_REQUIRED ACTION_
Leave every image out, and print the remaining lines below exactly.

_DATA TO USE_

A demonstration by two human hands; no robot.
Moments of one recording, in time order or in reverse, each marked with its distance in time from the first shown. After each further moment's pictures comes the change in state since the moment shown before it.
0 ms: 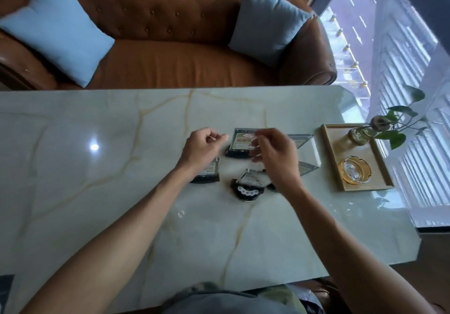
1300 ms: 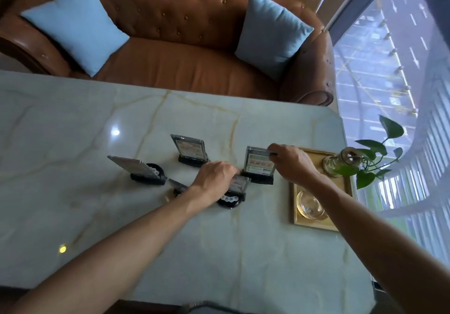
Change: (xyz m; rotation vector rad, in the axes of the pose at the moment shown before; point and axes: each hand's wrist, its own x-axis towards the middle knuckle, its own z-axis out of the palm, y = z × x) left_hand 0.004 0.069 0.237 0.895 -0.139 0.328; right_hand 0.183 0.097 -0.236 -1.103 -0.452 -0.343
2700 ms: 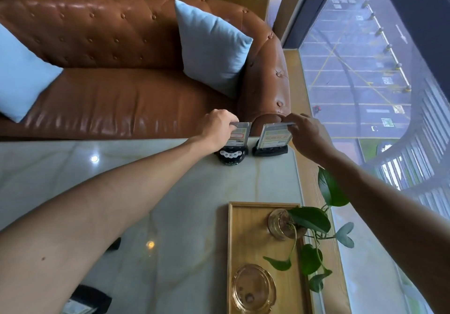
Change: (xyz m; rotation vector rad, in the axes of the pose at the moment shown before) left_hand 0.415 0.101 0.002 -0.096 0.096 -0.124; right_hand 0.194 0.316 -0.091 0.180 0.260 0.125
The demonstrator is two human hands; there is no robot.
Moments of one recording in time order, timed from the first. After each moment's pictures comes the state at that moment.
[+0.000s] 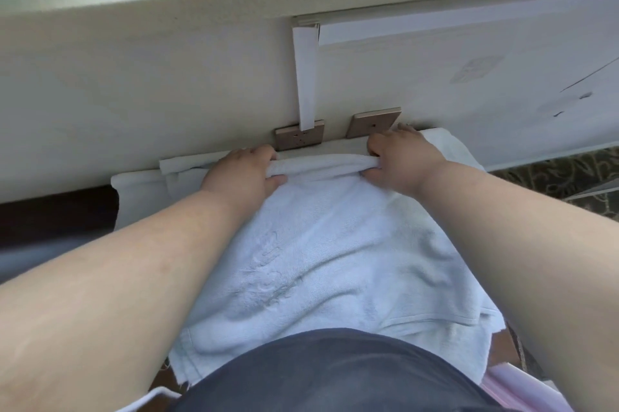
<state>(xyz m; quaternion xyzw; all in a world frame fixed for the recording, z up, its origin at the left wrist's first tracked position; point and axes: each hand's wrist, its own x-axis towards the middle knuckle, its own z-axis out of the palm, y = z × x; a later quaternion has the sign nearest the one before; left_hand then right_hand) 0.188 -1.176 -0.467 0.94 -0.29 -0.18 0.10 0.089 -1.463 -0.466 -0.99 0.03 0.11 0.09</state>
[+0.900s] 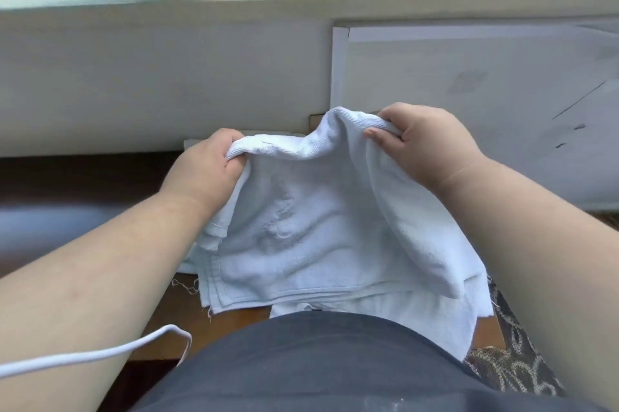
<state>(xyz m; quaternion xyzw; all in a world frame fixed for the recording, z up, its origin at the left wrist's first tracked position) 0.070 -1.062 -0.349 0.96 -0.10 -0.04 0.25 0.000 -1.383 -0.315 -0.98 0.01 -0.08 0.19</state>
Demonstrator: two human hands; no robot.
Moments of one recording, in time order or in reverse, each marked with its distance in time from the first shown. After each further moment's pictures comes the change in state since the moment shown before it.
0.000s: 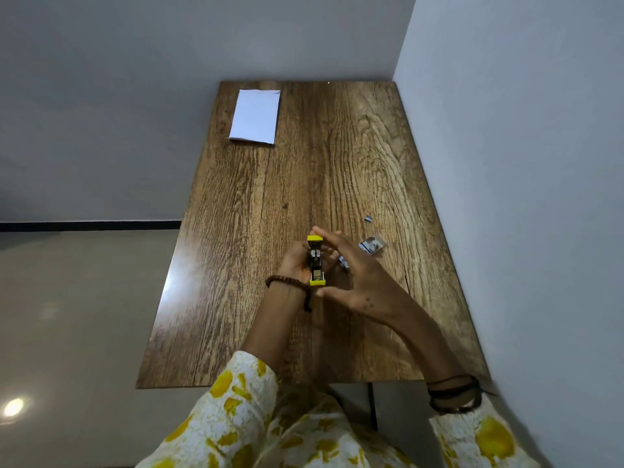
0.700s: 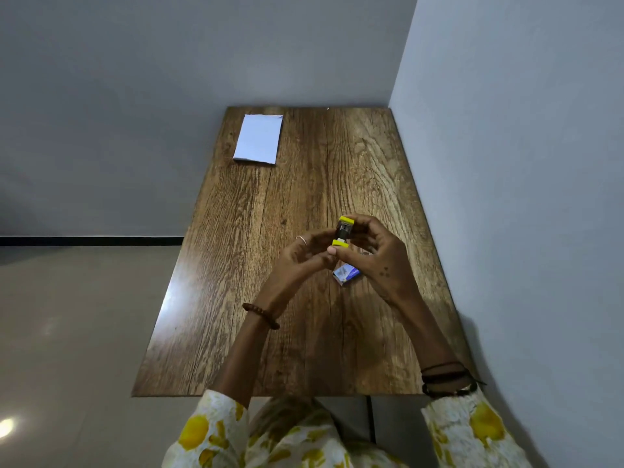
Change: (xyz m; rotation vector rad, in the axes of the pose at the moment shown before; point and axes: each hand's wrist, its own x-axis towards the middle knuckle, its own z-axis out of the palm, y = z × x) left_hand -0.063 -0.002 -0.003 0.764 -0.396 0.732; right_hand 0.009 -0.008 -0.031 0.298 0.462 0.021
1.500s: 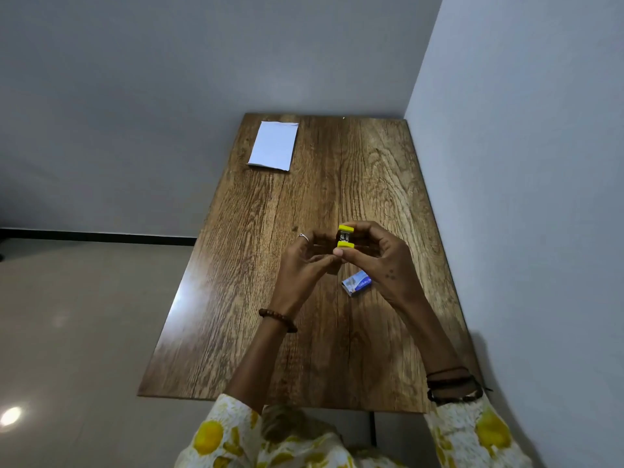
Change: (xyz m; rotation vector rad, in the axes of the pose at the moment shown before) left_hand 0.008 0.004 0.004 0.122 0.202 0.150; right_hand 0.013 -0.003 0.003 0.047 -0.098 -0.046
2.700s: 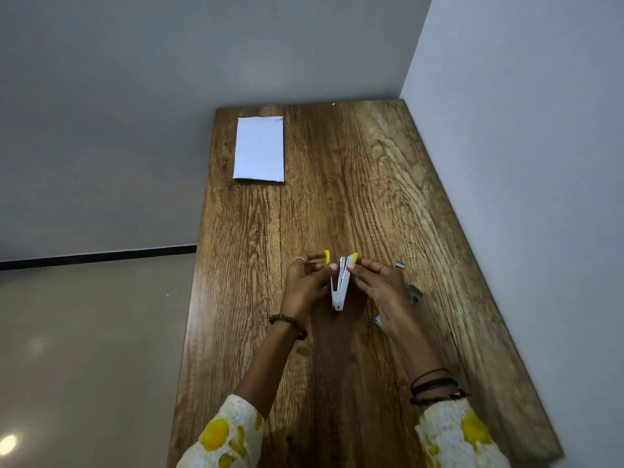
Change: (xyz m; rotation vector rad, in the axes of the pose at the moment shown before) left_hand 0.082 -0.058 -0.046 -0.178 0.042 -0.512; right_hand 0.068 0.080 0.058 0.461 0.362 0.606
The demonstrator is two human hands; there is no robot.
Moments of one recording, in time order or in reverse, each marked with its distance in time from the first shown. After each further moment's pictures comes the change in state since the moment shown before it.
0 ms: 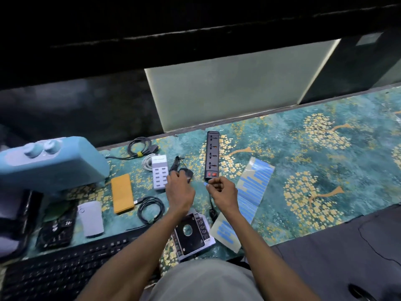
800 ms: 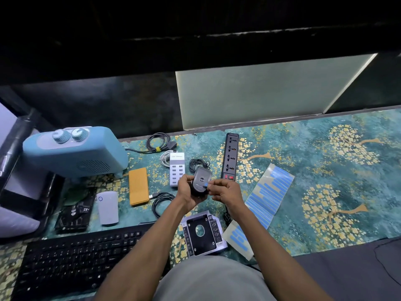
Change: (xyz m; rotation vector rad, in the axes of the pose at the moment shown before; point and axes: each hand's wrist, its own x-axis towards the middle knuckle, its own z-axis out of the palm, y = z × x) left_hand 0.014 -0.026 -0.015 -1.589 -0.502 -0.752; right_hand 0.009 -0.027 0.026 0.338 -0.252 0.225
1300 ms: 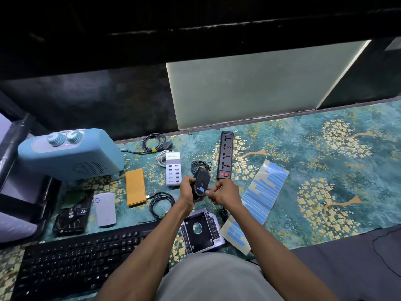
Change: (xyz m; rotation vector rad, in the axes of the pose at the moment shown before) left_hand -0.008 -0.017 0.007 0.237 0.043 0.127; right_hand -0.003 0.002 -0.007 -0.565 0.080 -0.029
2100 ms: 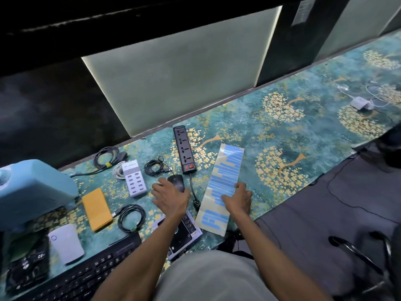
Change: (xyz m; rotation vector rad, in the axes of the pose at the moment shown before) left_hand -0.014 -0.043 0.046 1.325 0.484 0.473; right_hand -0.050 0.106 -0.056 0.026 0.442 0.459
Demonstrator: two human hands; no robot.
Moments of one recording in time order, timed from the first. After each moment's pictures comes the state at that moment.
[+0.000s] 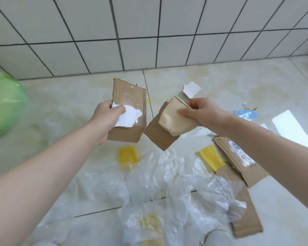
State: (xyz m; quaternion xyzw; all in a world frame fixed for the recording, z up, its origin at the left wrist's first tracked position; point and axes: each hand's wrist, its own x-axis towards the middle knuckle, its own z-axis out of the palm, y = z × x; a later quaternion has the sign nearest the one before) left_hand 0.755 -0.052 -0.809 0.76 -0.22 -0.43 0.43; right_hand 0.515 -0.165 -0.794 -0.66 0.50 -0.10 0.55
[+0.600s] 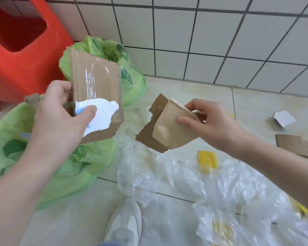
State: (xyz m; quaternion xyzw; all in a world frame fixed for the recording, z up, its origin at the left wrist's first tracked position) left_hand 0.885 0.226 -0.685 0.84 -0.25 -0.01 0.48; right_hand 0.709 0.016 -0.712 -0.83 0.25 -0.13 0.48
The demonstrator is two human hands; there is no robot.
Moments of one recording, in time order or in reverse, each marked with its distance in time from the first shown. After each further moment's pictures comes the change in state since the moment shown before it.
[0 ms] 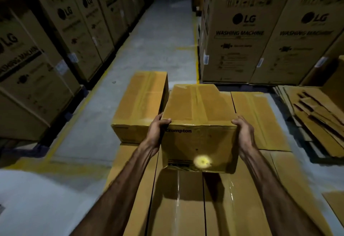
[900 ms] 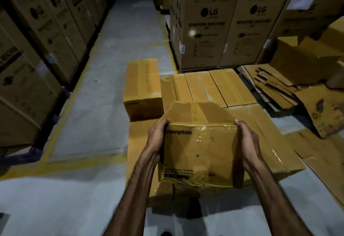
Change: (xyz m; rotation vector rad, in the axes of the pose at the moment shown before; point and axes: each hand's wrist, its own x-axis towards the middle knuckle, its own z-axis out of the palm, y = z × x) left_hand -0.260 -0.040 -0.171 0.170 -0.119 -0.012; right_hand -0.396 0.066 0.016 -0.053 0.213 -0.065
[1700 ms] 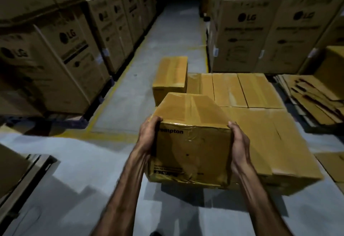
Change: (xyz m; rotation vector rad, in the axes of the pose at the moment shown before) left_hand -0.199 -0.038 -0.011 -0.032 0.281 0.133; right_hand -0.112 0.036 -0.066 0.185 -0.294 -0.057
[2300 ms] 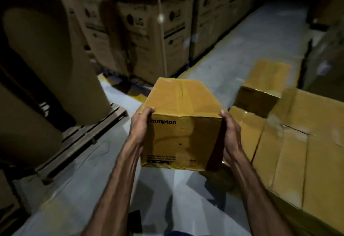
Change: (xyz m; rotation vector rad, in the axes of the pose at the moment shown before) left_hand -0.099 -0.002 -0.355 -0.138 0.546 0.143; right_hand -0.133 0.075 0.320 -0.031 -0.569 0.053
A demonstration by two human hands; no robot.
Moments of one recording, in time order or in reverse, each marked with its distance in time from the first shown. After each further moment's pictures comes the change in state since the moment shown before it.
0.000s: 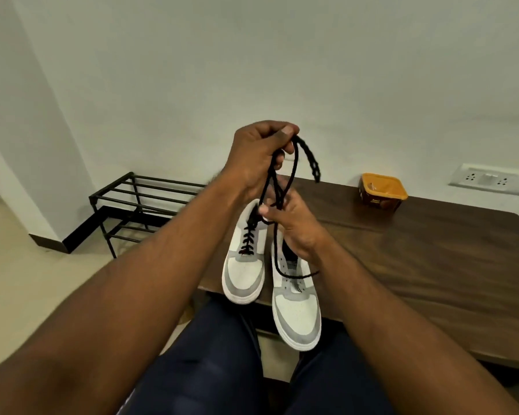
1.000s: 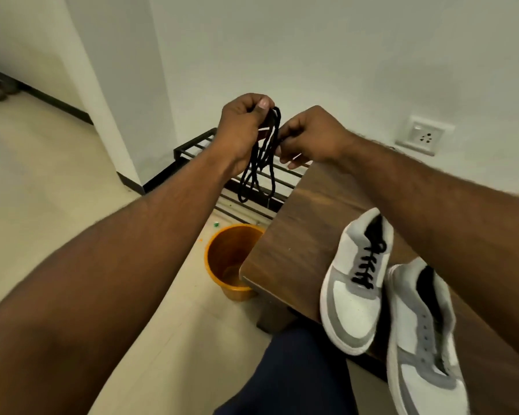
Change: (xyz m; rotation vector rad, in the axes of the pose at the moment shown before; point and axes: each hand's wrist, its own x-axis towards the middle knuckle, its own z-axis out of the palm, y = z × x) left_hand 0.082 -0.054 -0.272 0.170 0.412 -0.061; right_hand 0.247 0.020 0.147 -0.743 -0.321 0.054
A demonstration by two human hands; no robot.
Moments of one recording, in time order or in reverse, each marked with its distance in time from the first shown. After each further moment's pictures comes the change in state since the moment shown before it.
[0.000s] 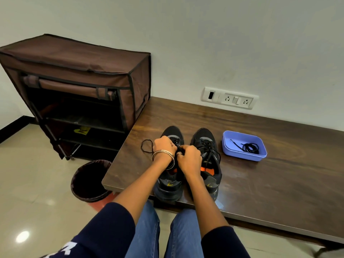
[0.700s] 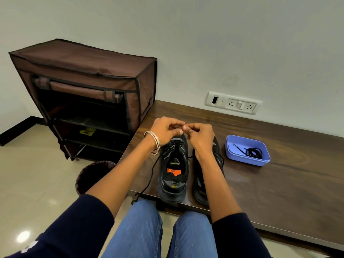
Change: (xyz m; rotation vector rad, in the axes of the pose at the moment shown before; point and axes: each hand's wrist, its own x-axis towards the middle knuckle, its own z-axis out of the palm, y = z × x) left_hand 0.015 0.000 -0.076 -0.359 -0.150 0.525; right_hand 0.021 -0.043 -0.057 0.639 0.183 -0.090
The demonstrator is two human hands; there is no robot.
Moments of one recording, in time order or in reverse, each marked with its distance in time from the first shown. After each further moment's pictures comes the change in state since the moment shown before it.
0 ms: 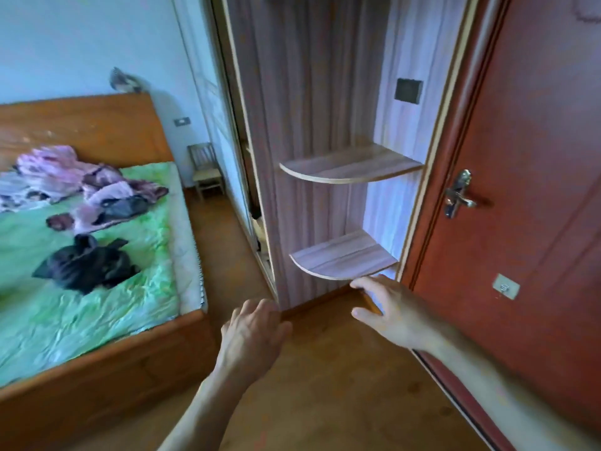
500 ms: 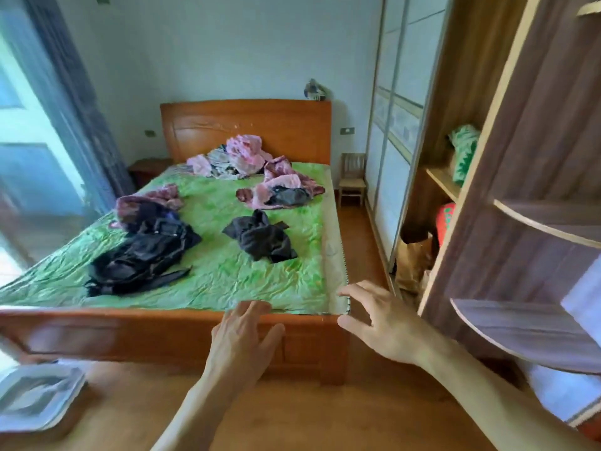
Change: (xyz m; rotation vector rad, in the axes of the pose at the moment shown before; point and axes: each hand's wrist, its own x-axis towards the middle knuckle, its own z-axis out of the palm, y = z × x) left_hand -0.096 -0.331 -0.191 -0.044 0.336 -0.401; right_hand 0.132 -0.372 0.163 -0.003 -0.191 -0.569
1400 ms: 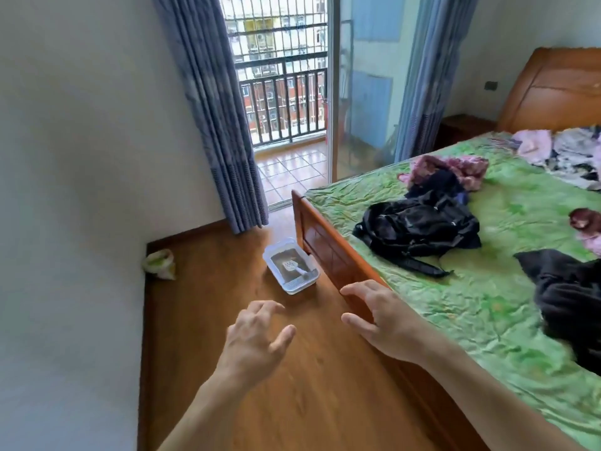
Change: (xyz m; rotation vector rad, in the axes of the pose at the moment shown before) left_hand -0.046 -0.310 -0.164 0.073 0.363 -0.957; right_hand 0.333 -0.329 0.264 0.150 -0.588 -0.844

_SOLUTION TO THE EXERCISE_
A demonstration by two human hands; no robot.
Moments of one recording, in time order or in reverse, each marked with its distance in time from the first shown. After each further moment's pictures comes the change in state since the moment shown before it.
0 ms: 
1300 ms: 
Change: (xyz m; rotation vector rad, in the axes of the pose at the moment shown before; point and axes: each hand's wrist, its own x-axis towards the middle knuckle, its own z-axis out of the palm, y = z × x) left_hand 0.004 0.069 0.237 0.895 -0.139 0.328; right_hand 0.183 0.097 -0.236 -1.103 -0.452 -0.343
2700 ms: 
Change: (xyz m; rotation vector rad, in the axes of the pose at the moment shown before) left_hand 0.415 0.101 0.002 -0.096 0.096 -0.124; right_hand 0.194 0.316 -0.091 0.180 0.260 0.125
The demonstrator is two human hands; there is no robot.
Moments of one recording in time order, timed from the first. After each moment's pictures comes the state at that moment.
[+0.000s] 
<state>(xyz m; quaternion xyzw; all in a world frame fixed for the recording, z up, its origin at the left wrist's first tracked position; point and axes: each hand's wrist, its own x-axis towards the middle knuckle, its own z-axis out of the palm, y = z × x; a later quaternion has the sign nearest the one before; left_hand then right_hand) 0.188 -1.176 -0.467 0.94 -0.29 -0.18 0.10 0.089 -1.463 -0.466 -0.99 0.03 0.11 0.09</state>
[+0.900s] 
<state>(xyz m; quaternion xyzw; all in a world frame fixed for the recording, z up, its origin at the left wrist's first tracked position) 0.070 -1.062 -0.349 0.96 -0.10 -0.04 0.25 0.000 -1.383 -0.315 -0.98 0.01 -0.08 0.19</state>
Demonstrator: two human hands; no robot.
Moments of one recording, in time order or in reverse, each marked with its distance in time from the first shown. After each further moment's pictures comes the change in state since the moment shown before it.
0.000s: 
0.700s: 
Change: (xyz m; rotation vector rad, in the axes of the pose at the moment shown before; point and axes: each hand's wrist, its own x-axis towards the middle knuckle, its own z-axis out of the palm, y = z × x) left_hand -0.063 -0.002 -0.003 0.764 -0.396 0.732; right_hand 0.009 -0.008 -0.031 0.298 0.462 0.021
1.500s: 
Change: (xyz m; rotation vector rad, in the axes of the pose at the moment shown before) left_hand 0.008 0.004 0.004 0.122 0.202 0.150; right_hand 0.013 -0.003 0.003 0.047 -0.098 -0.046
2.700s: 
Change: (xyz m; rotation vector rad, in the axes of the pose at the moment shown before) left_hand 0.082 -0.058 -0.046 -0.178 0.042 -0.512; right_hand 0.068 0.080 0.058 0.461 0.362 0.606
The demonstrator is two human hands; there is no robot.
Moments of one recording, in time order or in reverse, each marked with its distance in time from the first shown. After each further moment's pictures comes the change in state since the moment shown before it.
0 ms: 
800 ms: 
Change: (xyz m; rotation vector rad, in the axes of the pose at the moment shown before; point and axes: each hand's wrist, its own x-axis towards the middle knuckle, its own z-axis out of the palm, y = z × x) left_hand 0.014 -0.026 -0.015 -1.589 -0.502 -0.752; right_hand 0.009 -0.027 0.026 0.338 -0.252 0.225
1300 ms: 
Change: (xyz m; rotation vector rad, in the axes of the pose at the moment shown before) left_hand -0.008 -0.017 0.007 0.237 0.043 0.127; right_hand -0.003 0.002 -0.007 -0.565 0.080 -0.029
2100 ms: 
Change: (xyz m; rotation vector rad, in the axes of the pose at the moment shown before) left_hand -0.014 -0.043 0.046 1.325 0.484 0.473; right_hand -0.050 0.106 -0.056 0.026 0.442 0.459
Demonstrator: two human hands; no robot.
Moments of one recording in time order, timed from the first. After each moment's pictures comes the state at that moment.
[+0.000s] 
State: (xyz m; quaternion xyzw; all in a world frame fixed for the recording, z up, its origin at the left wrist's first tracked position; point and axes: each hand's wrist, its own x-axis towards the middle knuckle, its own z-axis out of the palm, y = z × x; a later quaternion has the sign nearest the one before) left_hand 0.755 -0.052 -0.809 0.76 -0.22 -0.43 0.43; right_hand 0.515 -0.165 -0.794 -0.66 0.50 -0.10 0.55
[+0.600s] 
State: (xyz m; quaternion xyzw; all in a world frame fixed for the recording, z up, its origin at the left wrist's first tracked position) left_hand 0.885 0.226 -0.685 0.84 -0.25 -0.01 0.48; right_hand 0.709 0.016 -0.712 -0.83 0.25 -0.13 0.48
The demonstrator is two human hands; there is no robot.
Moments of one recording, in time order or in reverse, each marked with its distance in time from the first shown. After each further moment's pictures comes the change in state since the moment shown before it.
[0 ms] 
[900 ms] 
Change: (xyz m; rotation vector rad, in the axes of the pose at the moment shown before; point and axes: each hand's wrist, its own x-axis towards the middle knuckle, its own z-axis out of the palm, y = z × x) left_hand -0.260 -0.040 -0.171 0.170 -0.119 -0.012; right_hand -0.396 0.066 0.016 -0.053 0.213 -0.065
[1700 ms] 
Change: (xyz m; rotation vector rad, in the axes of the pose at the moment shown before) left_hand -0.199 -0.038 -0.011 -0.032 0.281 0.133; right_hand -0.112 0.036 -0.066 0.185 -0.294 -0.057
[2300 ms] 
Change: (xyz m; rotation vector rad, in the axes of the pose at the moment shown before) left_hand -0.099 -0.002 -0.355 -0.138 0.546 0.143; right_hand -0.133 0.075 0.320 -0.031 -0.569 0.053
A demonstration by two human hands; no robot.
Moments of one recording, in time order or in reverse, each marked with its distance in time from the first shown. After each further moment's pictures comes the change in state since the moment shown before it.
0.000s: 
1.000s: 
Change: (xyz m; rotation vector rad, in the axes of the pose at the moment shown before; point and axes: each hand's wrist, its own x-axis towards the middle knuckle, its own z-axis out of the palm, y = z × x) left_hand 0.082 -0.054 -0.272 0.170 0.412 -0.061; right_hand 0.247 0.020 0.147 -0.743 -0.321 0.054
A demonstration by two human hands; no robot.
Moments of one recording, in time order or in reverse, each marked with its distance in time from the first shown. After each further moment's pictures comes the change in state since the moment shown before it.
[0.000s] 
[0.700s] 
Change: (xyz m; rotation vector rad, in the axes of the pose at the moment shown before; point and axes: each hand's wrist, its own x-axis towards the middle knuckle, its own z-axis out of the palm, y = z × x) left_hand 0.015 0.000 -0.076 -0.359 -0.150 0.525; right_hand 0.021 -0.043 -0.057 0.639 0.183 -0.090
The demonstrator is two human hands; there is no robot.
Moments of one recording, in time order or in reverse, each marked with its distance in time from the first shown. After each further moment's pictures comes the change in state since the moment shown before it.
0 ms: 
500 ms: 
Change: (xyz m; rotation vector rad, in the axes of the pose at the moment shown before; point and axes: each hand's wrist, its own x-axis towards the middle knuckle, its own z-axis out of the palm, y = z × x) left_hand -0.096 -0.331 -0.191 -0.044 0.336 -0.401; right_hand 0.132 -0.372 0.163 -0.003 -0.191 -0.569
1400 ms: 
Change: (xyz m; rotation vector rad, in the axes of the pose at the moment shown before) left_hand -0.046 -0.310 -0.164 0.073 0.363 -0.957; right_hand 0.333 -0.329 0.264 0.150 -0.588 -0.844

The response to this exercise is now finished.